### What to do
The expected output is the first line of the data below and every line after it, up to and including the line containing "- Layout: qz", each reproduced exactly.

### Supplied data
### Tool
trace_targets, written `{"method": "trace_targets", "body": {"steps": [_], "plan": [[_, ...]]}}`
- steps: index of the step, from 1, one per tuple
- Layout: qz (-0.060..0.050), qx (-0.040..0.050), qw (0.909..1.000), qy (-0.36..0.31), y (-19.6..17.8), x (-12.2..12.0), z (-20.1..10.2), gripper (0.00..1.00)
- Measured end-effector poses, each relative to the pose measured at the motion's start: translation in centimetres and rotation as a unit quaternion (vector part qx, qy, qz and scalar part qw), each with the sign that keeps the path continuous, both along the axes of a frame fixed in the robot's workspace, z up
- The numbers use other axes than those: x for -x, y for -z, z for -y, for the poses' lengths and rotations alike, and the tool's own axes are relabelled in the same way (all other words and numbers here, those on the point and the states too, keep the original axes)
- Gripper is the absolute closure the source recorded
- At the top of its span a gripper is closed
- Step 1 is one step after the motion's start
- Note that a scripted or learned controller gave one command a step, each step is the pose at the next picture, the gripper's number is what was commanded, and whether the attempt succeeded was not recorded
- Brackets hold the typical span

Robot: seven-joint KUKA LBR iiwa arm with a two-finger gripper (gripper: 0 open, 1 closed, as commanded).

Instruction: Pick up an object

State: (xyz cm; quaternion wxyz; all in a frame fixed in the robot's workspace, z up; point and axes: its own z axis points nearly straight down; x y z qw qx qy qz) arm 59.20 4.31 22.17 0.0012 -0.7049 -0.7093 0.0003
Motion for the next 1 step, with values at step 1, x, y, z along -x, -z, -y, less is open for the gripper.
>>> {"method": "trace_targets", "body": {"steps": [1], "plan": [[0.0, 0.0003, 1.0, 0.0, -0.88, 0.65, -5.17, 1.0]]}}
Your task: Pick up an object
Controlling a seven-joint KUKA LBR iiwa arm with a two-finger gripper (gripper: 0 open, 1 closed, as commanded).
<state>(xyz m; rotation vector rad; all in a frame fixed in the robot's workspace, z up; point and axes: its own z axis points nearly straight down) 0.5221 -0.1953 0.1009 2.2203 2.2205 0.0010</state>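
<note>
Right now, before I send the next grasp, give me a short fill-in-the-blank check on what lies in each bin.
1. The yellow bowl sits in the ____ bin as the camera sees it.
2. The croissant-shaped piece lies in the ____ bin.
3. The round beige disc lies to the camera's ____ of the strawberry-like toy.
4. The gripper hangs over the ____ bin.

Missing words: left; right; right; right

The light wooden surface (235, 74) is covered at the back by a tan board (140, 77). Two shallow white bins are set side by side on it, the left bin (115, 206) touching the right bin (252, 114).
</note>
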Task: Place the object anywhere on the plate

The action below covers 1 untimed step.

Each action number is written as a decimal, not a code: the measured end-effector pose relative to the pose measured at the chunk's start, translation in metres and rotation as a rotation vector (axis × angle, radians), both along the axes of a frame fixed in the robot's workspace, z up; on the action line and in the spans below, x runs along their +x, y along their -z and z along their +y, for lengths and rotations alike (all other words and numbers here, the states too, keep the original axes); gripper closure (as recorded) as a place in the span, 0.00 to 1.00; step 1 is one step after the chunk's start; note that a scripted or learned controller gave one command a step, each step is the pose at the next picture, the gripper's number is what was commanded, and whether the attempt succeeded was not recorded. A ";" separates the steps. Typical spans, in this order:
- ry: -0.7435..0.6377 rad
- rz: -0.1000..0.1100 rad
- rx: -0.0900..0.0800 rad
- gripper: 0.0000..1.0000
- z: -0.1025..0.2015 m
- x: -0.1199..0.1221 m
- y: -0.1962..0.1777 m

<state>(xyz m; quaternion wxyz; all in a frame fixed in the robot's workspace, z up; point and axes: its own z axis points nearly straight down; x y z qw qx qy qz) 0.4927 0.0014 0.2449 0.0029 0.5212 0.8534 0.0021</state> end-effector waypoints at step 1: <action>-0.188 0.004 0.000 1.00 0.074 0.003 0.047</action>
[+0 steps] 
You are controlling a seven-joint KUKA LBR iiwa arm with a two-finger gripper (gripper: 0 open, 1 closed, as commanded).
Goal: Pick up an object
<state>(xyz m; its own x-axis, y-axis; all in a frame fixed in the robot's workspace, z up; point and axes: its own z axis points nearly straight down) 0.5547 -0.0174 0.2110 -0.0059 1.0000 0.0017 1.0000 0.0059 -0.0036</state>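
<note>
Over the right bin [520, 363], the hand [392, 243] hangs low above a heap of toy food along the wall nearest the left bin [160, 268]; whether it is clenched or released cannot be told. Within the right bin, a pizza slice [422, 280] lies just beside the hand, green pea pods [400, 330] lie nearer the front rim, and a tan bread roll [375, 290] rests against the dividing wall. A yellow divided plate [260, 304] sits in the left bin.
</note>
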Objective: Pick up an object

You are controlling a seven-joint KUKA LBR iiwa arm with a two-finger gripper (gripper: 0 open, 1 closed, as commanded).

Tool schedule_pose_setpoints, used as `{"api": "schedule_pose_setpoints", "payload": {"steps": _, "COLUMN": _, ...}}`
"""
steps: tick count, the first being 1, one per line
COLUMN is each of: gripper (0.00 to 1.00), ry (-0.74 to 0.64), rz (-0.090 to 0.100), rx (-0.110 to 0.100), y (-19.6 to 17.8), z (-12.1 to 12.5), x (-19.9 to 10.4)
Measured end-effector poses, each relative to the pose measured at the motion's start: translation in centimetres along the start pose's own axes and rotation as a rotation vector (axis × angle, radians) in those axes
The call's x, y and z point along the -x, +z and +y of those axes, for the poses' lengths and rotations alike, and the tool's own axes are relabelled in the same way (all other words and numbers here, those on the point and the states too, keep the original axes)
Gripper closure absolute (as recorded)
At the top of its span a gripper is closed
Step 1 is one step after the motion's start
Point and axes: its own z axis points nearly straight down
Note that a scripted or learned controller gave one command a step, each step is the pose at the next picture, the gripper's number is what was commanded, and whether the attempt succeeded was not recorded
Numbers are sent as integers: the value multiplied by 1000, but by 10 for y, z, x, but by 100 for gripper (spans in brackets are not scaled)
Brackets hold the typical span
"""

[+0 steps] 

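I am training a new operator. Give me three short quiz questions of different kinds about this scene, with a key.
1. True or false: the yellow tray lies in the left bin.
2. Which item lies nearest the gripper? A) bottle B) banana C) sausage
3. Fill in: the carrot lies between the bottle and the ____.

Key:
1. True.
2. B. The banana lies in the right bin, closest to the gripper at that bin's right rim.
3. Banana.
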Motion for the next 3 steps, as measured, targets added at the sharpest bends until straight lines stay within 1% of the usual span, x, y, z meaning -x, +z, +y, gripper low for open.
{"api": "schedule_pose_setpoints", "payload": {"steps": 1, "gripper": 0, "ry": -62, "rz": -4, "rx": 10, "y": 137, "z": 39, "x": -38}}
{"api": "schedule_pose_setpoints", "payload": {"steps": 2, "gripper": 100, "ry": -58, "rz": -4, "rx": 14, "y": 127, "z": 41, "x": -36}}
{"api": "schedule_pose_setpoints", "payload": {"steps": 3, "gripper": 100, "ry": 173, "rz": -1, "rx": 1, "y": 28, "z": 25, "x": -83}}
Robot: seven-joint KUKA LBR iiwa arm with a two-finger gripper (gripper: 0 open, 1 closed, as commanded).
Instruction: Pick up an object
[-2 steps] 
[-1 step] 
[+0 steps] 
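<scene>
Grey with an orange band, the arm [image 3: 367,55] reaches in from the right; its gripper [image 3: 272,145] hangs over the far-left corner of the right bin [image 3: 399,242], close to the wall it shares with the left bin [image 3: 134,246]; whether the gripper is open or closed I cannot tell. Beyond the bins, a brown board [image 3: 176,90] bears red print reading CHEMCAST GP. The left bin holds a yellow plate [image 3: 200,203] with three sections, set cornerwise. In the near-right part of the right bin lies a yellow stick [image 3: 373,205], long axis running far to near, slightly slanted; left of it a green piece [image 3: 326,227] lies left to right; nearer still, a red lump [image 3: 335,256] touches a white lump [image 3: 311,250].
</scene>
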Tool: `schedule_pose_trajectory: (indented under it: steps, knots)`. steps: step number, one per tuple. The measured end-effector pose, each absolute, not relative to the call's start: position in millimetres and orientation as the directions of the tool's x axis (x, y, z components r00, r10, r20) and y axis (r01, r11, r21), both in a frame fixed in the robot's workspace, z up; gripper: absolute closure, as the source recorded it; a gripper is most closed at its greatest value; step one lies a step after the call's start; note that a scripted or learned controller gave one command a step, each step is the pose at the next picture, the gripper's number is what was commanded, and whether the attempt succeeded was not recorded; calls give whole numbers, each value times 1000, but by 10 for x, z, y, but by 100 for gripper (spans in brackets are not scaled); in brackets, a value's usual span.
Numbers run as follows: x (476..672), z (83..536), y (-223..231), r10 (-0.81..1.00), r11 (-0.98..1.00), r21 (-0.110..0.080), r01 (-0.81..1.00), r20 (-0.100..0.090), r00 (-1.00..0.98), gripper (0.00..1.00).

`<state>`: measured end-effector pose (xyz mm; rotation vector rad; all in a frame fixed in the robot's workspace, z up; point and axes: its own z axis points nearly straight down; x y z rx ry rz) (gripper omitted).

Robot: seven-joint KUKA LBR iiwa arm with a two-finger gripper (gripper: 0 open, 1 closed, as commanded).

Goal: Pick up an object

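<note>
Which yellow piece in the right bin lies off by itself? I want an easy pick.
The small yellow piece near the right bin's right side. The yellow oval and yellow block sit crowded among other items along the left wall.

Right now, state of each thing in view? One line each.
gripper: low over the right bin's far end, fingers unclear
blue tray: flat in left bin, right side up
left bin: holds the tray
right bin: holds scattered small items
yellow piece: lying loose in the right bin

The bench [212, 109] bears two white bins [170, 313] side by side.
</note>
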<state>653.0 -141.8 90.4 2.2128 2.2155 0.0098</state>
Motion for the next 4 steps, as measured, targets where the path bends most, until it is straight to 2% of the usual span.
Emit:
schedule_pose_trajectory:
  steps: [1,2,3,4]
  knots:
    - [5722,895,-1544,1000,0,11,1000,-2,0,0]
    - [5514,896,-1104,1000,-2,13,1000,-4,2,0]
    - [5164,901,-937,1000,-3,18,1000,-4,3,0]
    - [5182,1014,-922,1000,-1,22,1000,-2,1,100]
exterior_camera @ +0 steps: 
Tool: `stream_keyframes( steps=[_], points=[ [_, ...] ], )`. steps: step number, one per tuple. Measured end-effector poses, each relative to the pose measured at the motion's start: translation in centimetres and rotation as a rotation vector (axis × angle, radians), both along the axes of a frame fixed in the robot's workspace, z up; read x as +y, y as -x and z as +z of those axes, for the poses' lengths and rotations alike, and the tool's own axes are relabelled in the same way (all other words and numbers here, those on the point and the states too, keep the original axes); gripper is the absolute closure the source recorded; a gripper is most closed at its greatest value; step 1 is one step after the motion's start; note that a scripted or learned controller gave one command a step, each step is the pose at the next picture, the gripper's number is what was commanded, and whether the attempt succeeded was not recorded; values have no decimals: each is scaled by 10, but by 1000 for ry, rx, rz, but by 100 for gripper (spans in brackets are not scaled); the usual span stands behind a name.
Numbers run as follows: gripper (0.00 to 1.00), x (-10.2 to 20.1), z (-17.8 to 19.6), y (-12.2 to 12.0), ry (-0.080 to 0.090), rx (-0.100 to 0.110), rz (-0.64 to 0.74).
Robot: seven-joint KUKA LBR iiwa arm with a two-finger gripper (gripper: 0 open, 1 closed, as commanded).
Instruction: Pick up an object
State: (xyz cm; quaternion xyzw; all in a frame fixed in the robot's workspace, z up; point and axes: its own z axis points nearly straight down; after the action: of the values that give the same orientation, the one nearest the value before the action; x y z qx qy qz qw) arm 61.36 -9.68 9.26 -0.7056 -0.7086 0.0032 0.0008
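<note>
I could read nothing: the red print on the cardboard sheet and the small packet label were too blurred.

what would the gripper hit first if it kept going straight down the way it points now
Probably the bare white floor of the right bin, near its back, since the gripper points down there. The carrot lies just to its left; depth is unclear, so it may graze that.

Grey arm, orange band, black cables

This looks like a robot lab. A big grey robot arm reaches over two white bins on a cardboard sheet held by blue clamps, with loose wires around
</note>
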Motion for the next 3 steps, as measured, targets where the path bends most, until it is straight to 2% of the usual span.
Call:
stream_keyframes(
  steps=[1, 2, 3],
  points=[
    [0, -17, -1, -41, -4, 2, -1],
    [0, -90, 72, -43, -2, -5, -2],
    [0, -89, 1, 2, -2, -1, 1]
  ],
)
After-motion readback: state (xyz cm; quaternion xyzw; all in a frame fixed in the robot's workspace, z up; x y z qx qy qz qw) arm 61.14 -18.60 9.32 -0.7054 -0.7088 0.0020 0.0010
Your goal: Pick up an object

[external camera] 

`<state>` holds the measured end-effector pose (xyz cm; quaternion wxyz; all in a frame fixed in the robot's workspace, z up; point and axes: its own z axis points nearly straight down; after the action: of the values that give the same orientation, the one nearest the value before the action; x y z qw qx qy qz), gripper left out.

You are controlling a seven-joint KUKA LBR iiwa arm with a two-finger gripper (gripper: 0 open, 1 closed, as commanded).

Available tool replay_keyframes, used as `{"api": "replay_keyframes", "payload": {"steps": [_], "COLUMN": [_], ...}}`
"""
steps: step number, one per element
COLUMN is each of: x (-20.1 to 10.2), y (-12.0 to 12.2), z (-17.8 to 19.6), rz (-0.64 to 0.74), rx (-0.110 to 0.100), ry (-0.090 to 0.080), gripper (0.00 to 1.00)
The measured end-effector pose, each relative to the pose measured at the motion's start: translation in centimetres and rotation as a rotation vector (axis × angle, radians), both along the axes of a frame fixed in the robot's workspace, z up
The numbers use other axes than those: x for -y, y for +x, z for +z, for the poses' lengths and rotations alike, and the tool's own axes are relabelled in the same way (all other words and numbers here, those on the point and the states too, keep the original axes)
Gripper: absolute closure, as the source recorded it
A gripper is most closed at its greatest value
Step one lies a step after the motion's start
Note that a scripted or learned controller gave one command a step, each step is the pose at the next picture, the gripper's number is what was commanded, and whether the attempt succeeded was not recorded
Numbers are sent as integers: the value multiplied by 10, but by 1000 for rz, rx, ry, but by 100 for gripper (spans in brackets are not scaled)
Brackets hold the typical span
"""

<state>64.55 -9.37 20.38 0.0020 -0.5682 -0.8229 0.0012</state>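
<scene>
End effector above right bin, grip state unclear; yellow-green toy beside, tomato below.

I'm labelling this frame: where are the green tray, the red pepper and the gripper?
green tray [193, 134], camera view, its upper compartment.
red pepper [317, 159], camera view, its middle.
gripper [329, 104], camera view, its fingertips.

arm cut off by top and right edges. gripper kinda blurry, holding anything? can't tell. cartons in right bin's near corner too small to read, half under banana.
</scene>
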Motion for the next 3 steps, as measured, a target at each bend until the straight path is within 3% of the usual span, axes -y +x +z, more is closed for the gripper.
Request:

### Solution below
### Tool
trace_targets, written `{"method": "trace_targets", "body": {"steps": [_], "plan": [[_, ...]]}}`
- steps: index of the step, from 1, one per tuple
- Layout: qz (-0.060..0.050), qx (-0.040..0.050), qw (0.909..1.000), qy (-0.36..0.31), y (-19.6..17.8), x (-12.2..12.0), z (-20.1..10.2), gripper (0.00..1.00)

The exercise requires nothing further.